店家听了笑呵呵的。尖耳细眼,肥口肥身,刚从后厨出来,拿手在油腻的襜裳上擦了两下。
“川土、杂土,几百铜板够够的了。”
“要抽多好的?贱命一条,铜肚子配不上金鸦片。”
说着就变脸了,一脚将瘦者踹远。丢下一把铜板,拖起麻袋子就走。
瘦者是个瘾|君子,狂时犯了瘾,展臂把散落的同伴都捞到怀里,有一文是一文就要跑出去买大|烟。
屋顶上,纪筝正默声观察,忽听身侧坛子里传来震动,纪筝凑近瓷坛,听见那伽低声说:“袋子里的东西,是活的。”
纪筝一惊,举目看去,那麻袋子拱动着,里面的狗似乎醒过来了。
那拱动幅度越来越强,隐隐还有低低的呜咽传出。
“等等。”
同纪筝一样,店家也现了不对,抬手就拽住瘦者后衣领,抓回来掼在地上。
“什么东西,狗都没药死?还没死透?”
“老子这么忙,给你捉狗?”
店家膀大腰圆,把瘦者拎鸡一样,摁头摁到麻袋边上,“屁|股擦干净了再走。
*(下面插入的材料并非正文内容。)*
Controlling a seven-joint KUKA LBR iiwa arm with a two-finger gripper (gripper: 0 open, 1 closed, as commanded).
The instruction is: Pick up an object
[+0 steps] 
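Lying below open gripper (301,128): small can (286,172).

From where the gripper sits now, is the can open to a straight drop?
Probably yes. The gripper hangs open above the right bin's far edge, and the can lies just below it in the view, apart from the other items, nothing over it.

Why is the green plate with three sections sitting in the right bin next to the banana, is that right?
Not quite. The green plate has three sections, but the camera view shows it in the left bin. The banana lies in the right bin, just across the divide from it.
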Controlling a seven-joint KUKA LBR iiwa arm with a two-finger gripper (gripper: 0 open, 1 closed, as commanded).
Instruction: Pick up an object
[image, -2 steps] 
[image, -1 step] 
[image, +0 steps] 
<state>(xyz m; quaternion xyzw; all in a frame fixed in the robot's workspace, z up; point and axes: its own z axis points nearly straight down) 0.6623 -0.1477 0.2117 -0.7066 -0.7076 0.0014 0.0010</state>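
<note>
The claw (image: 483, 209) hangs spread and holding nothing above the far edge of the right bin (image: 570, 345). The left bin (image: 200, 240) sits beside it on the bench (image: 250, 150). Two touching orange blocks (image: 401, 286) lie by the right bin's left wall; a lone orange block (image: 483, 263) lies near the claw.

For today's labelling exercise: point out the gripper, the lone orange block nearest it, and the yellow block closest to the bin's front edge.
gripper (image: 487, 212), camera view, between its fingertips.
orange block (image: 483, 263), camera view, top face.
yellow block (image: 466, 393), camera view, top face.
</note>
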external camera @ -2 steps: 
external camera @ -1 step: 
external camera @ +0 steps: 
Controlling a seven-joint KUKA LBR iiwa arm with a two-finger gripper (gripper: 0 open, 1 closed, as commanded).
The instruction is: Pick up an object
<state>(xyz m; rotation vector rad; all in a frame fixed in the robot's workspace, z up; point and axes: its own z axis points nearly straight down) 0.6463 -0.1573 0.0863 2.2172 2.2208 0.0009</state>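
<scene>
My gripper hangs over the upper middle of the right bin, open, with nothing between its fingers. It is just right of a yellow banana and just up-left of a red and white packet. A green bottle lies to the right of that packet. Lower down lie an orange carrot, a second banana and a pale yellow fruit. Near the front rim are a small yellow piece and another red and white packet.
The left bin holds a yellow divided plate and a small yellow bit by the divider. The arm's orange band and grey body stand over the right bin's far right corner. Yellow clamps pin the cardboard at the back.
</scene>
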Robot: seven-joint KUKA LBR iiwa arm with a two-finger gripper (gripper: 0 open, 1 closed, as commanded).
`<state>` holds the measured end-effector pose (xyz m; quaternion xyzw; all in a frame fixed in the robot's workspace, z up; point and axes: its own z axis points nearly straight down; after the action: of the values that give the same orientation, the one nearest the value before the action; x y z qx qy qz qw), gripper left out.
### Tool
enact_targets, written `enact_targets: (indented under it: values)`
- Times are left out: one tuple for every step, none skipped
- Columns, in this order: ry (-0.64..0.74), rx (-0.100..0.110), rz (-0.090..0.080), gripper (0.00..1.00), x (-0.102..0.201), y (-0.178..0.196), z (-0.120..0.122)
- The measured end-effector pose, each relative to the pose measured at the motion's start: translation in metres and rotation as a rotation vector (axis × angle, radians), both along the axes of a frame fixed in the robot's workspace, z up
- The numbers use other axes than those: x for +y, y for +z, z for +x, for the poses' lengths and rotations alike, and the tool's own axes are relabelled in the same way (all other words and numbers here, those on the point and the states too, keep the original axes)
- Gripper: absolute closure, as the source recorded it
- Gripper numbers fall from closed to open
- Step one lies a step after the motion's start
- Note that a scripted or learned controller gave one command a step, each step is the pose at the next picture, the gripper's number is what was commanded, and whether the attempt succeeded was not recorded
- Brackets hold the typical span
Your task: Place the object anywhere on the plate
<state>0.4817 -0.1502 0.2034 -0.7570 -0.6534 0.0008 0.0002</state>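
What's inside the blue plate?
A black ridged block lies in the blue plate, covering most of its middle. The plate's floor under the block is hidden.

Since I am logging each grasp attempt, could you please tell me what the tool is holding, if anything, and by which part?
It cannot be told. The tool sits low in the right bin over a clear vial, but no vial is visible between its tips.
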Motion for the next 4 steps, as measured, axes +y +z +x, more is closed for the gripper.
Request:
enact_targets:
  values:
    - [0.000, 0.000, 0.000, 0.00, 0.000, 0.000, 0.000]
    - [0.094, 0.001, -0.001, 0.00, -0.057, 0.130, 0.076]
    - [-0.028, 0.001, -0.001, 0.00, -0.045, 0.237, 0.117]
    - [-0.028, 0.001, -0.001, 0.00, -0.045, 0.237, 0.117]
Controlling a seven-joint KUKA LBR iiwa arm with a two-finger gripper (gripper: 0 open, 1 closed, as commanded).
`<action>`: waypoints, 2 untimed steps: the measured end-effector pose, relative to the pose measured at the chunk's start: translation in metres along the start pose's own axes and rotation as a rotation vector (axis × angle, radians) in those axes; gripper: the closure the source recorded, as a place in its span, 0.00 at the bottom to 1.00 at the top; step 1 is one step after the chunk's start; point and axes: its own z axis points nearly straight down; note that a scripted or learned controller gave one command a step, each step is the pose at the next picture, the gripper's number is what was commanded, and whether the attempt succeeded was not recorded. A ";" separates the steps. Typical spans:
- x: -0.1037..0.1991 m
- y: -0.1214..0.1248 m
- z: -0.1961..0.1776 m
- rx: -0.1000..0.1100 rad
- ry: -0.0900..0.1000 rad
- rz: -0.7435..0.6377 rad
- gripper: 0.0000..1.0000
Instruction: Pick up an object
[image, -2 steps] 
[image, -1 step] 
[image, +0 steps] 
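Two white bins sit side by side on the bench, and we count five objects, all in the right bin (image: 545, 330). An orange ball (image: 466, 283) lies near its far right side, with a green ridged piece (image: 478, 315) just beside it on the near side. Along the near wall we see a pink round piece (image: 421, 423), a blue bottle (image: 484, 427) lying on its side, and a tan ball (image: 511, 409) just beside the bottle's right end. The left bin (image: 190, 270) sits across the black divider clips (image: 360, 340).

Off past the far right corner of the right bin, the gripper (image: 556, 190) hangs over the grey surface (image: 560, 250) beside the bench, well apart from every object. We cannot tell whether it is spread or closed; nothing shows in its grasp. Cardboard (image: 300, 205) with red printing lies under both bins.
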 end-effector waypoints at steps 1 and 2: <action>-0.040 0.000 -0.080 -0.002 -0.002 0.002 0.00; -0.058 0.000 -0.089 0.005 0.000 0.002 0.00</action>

”
他天天剁肉,剁的还不是普通家畜,而是与人为伴、能长灵性的狗,他身上的煞气之重,挡都挡不住。
屋顶上方,纪筝都被店家露出的狠辣劲吓到。何况底下精神萎靡的瘦者。
瘦者以头磕地,不住地告饶,又抬起上半身,猫着腰和店家说什么悄悄话。
只见店家细眼睛一眯,转怒为喜,吐了口痰,把瘦者轰到一边。
“真是活的?”
瘦者担保,“活的。新鲜着呢。”
店家吐了口唾沫,抹在手心,摩拳擦掌,拎起麻袋,将封口上麻绳又扎紧了。高高举起。
“那伽,麻袋里的东西,大小不对。”
那伽:“什么?”
此时,店家的双臂重重落下,麻袋摔在地上,出闷响。
“啊——”
麻袋里传来尖锐痛叫。
“痛……”
屋顶,那伽:“是人。里面是人。”
纪筝眼神冷冽,单手行诀,打到店家身上。